Exercise details:
Every line in the records below between the one holding "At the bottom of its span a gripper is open" and the one holding "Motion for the", inclusive, is to be set down exactly; all other lines are to be left out.

--- Material for the task Enclosed Below ---

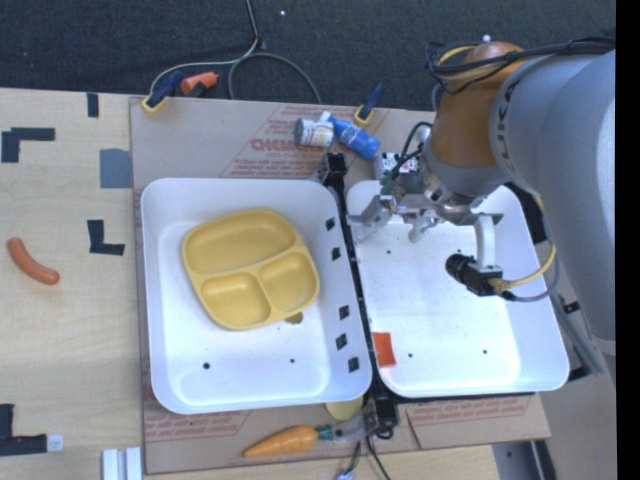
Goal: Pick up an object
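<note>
A yellow divided plate (pixel 250 266) lies in the left bin (pixel 165 368), with a small brown thing (pixel 293 318) peeking out from under its near edge. A small orange block (pixel 383 348) rests in the right bin (pixel 500 368) by its left wall. My gripper (pixel 395 218) hangs over the far left part of the right bin, beneath the orange wrist band (pixel 465 133). Its two grey fingers (pixel 367 214) stand apart, open, with nothing between them. The orange block is well nearer the camera than the gripper.
A blue and white bottle (pixel 338 134) lies on the cardboard behind the bins. A carrot (pixel 282 441) sits in front of the bins, and a sausage (pixel 33 261) lies on the bench far left. Black clips line the wall between the bins (pixel 345 298).
</note>
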You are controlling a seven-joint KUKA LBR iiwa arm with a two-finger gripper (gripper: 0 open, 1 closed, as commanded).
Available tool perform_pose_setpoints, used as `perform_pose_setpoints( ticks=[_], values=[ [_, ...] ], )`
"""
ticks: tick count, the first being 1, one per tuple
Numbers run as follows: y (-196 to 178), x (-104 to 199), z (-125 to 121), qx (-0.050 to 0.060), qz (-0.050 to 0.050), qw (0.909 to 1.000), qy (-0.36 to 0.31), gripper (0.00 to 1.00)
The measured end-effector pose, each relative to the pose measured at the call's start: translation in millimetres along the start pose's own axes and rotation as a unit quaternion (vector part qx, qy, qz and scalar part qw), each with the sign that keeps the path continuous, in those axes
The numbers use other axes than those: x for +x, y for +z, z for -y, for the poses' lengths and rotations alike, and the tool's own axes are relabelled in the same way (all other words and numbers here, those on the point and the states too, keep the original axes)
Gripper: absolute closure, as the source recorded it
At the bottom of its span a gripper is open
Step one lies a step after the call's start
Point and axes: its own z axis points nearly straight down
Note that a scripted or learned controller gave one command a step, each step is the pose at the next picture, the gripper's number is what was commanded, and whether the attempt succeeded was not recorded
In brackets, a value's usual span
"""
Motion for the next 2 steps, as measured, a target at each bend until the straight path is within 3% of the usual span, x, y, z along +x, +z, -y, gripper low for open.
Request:
perform_pose_setpoints(
  ticks=[1,2],
  values=[
    [-1.0,19.0,74.4,0.004,0.000,1.0000,0.003,0.00],
    [-1.4,-30.3,-16.6,-0.002,0.002,1.0000,0.002,0.00]
  ],
)
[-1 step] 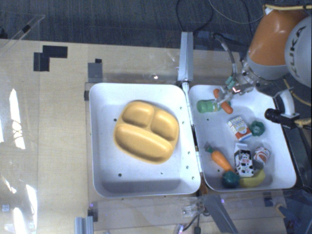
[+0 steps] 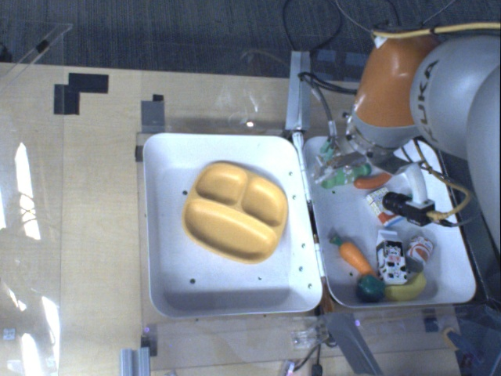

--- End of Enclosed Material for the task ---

Exercise response:
At the bottom of its span a gripper is open
Step one lies a step after the call's start
Point and axes: its own z axis points nearly straight down
Note that a scripted or learned controller gave one command a step, each step is the pose at the next picture, the gripper's number is what was commanded, and whether the attempt succeeded was not recorded
In brackets, a value's usual span
"""
Motion for the next 2 steps, as measured, a target at each bend until the straight path is within 3% of the usual span, x, y, z along +x, +z, -y, gripper low for open.

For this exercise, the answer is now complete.